Leading medical authorities want senators to block the government's bid to repeal medical evacuation legislation for refugees.

A bill was passed earlier this year, against the wishes of the government, that makes it easier to transfer sick refugees on Nauru or Papua New Guinea for medical treatment.

The big change in the bill was to give doctors more say over medical transfers.

The government is now seeking to scrap the laws.

Eleven medical colleges, representing tens of thousands of clinicians, have issued a joint statement calling for the medevac legislation to remain in place.

President of the Australian and New Zealand College of Anaesthetists Rod Mitchell says the “robust and transparent process” is working well.

“There were 130 people who required urgent medical treatment who have now received that treatment who otherwise would probably not have received that treatment,” Dr Mitchell said. 

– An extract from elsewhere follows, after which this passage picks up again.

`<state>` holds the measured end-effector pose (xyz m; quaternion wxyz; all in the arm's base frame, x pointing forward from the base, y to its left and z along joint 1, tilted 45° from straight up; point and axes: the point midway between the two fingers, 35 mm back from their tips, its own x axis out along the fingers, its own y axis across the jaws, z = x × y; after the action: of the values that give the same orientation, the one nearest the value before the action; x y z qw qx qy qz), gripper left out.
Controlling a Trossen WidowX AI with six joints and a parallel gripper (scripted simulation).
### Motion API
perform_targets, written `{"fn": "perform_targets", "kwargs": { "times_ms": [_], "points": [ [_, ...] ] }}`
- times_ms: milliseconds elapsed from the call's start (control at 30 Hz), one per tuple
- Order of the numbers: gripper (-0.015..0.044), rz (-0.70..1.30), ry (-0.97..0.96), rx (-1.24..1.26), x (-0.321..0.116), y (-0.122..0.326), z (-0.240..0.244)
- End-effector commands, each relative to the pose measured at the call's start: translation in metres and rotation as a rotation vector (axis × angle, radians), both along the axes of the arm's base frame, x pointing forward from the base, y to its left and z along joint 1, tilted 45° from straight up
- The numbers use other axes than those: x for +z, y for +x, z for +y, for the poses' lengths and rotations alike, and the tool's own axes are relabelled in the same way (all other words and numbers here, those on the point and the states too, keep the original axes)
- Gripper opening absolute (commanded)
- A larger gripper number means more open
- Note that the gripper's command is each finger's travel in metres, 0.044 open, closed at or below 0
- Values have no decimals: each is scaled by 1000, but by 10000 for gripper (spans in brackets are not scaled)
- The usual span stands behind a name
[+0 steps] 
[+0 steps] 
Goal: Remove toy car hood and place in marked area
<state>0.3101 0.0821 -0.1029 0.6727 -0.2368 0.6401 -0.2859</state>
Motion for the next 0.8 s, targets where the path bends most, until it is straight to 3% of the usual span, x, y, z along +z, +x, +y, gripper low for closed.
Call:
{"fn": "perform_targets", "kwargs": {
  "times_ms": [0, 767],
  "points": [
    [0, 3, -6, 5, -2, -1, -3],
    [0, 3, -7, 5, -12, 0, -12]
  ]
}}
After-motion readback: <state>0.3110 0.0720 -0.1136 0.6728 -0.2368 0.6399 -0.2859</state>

Home affairs minister Peter Dutton claims asylums seekers are exploiting the system by self-harming purely to make it to Australia. 

Dr Mitchell doubts this claim, saying the process requires assessment by two Australian-trained doctors and a series of blood tests and x-rays.

“It is pretty much impossible to game a whole series of doctors and it is certainly impossible to game blood test and x-ray results,” he told the SBS.

“There is no evidence that people have been gaming. What we do have evidence of is over 130 people have now been assessed by a very rigorous process of requiring urgent medical treatment.”

The repeal bid is expected to wait until a a Senate committee examining the bill hands down its final report, due on Friday.

The swaying vote appears to rest with Tasmanian independent Senator Jacqui Lambie, who is yet to decide whether she will support it.

Meanwhile, an article published in the new Medical Journal of Australia urges doctors to continue a campaign of “civil disobedience” and “non-violent direct action” against the Federal Government’s policies on mandatory immigration detention.

“Clinicians have played a central role in bringing to light the conditions in which people are detained through both testimonies to inquiries and whistleblowing,” say Dr Ryan Essex, from the Universities of Greenwich and Sydney, and Professor David Isaacs, from the University of Sydney.

“Professional bodies have long called for reform. Clinicians have lobbied, marched and protested against these [mandatory detention] policies. Almost 6000 Australian doctors signed an open letter calling for the evacuation of all children from detention on Nauru before they were eventually evacuated.

“After the introduction of the Australian Border Force Act 2015, many clinicians saw civil disobedience as their only option, publicly challenging the government to prosecute, while continuing to speak out,” they wrote.

“Clinicians have also defied the government in refusing to discharge children from hospital if they will be returned to Nauru. Others have taken action to address the well documented failings of health care offshore by reviewing medical records and advocating for treatment. In many cases, clinicians have acted in partnership with the media to amplify their message.”